On and off stage, Jamison is a magnet for admiration. Her inner beauty surfaces even as she sits in her New York office, flashing a captivating smile or lifting a graceful hand. She is at once down-to-earth and intuitive. One can't help sharing in her joy when she announces: "For the first time in 34 years, we're playing the Paris Opera."
An important part of her role as director involves being accessible, she says: "Make every attempt to know your people - not just as dancers, but as people." Like Ailey, she looks for dancers who are "not tunnel-visioned and who don't live, breathe, think, eat, and sleep dance, because then they don't have anything to bring on the stage. You get a lot of technique and no soul and no passion....
"We ask for their vulnerability, and we ask for their innermost thoughts.
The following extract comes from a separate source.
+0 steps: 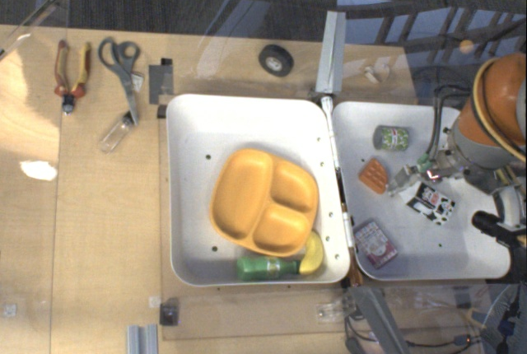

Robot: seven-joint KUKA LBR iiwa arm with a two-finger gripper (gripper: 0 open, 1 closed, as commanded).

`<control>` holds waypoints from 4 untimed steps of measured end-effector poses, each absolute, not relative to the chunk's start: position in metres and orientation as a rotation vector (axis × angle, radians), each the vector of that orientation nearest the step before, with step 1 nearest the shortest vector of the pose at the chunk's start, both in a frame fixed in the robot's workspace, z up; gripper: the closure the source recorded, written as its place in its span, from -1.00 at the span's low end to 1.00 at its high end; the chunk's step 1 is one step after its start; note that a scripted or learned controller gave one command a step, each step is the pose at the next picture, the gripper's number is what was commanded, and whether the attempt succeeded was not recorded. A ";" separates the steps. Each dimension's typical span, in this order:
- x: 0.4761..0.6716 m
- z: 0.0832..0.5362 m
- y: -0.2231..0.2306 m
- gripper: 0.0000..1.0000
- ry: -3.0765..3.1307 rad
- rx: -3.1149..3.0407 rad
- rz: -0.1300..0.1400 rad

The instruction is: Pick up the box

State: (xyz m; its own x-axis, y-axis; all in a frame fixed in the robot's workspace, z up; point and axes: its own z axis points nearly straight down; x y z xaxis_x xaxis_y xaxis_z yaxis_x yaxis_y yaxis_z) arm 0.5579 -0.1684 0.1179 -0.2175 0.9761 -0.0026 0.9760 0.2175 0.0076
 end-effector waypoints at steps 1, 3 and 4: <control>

And we ask for their spirit, and we ask that they remember why they started dancing in the first place, because if you forget that, you forget it all."
Accessibility is reflected by the company. "One of the most interesting things that we do with the company ... is the outreach programs that we have been doing for years - before it became popular to outreach," says Jamison.
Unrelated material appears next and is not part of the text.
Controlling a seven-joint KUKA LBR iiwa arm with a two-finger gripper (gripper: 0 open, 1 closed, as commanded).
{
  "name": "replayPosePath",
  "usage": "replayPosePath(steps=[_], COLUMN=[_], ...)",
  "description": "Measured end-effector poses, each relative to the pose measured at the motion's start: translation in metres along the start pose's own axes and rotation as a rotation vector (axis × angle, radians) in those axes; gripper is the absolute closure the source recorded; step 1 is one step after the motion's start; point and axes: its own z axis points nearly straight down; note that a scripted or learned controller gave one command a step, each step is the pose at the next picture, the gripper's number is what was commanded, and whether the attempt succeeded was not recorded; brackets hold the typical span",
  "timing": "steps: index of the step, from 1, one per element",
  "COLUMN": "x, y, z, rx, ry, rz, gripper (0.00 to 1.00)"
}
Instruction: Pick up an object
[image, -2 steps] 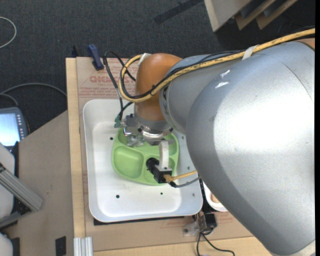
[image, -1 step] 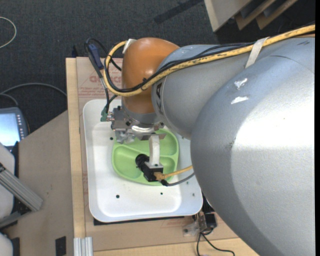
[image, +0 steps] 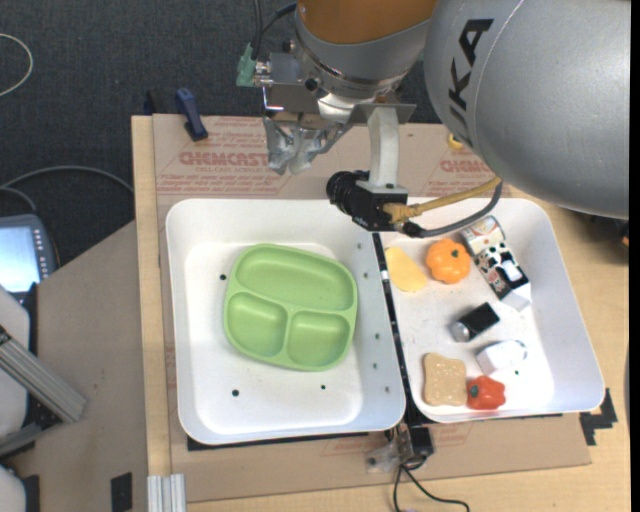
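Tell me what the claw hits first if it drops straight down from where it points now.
Probably the brown board behind the left bin, just past its back rim. The claw hangs above that strip, though its height is hard to judge.

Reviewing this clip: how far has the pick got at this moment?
Nothing looks picked yet. The end effector sits above the bench beyond the bins, with no object visibly between its fingers. The green divided plate lies in the left bin; the orange pumpkin, toast slice and red pepper lie in the right bin. Descent, grasp and lift remain.
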Motion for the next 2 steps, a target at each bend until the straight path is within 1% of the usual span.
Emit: replayPosePath(steps=[1,2], x=[-0.001,0.001], y=[-0.032,-0.063], z=[0.097,-0.063], rx=[0.03,0.005], ry=[-0.011,0.001], rz=[0.004,-0.003], gripper=[1.0,1.0])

The company offers lecture-demonstrations, master classes, performances and programs for young people, and more. That outreach "suggests a certain humility to the dancers, so that there shouldn't be any kind of ego trips going on." It reminds the dancers that they were in the same position once.
Challenges for Jamison come in different forms. One is keeping the organization stimulated. Dancers need to be fed new works and challenged. They need to be reminded of Alvin Ailey's vision, she says.
Some challenges are welcome. For example, the second company, the Alvin Ailey Repertory Ensemble, is wearing out the first company at the moment. Jamison says there are a couple of dancers who would be in the first company if they weren't so young. "They're that good. They are that talented," she says. "You wait for these moments," she says. "I think God gives us talented people with large spaces in between so we'll realize how valuable that artistry and that talent is."
A clear sense of mission and vision is requisite to run such a company, Jamison says. "What we were trying to do, and did, and continue to do, is touch people in here," she says, pointing to her heart. To touch other people, you must be in touch with yourself, Jamison maintains, whether you're a dancer or a director. You still have to face that person in the mirror and find out what that truth is, she says.
"What I find is that when you create your own agenda ... you are true to yourself, and you care about your effect on others.... I find it very, very difficult to get down into the negative side of anything. It's too hard to do what I'm doing, to carry that extra load.
"It's like dancing," she continues. "If I'm on stage and I'm dancing my guts out, and then somebody writes something awful, I know what I did. I know. And you really have to be secure in that. Not pompously saying 'Well, I know what I did.' It's not about that. It's just feeling secure in knowing that you have given the truest of whoever you are."
She tells of seeing a touching TV interview with James Baldwin, a friend of Ailey's. "He had seen me dance in Paris and had me sign a photograph that he kept over his fireplace in the south of France," she recalls. He talked about how "humility comes when you know that you're dancing in the presence of God and not just in the presence of man." Jamison says she herself has always believed that. "Humility comes when you know that there's something much bigger than you that puts you out on the stage, and it
wasn't happenstance that you happened to be where you are."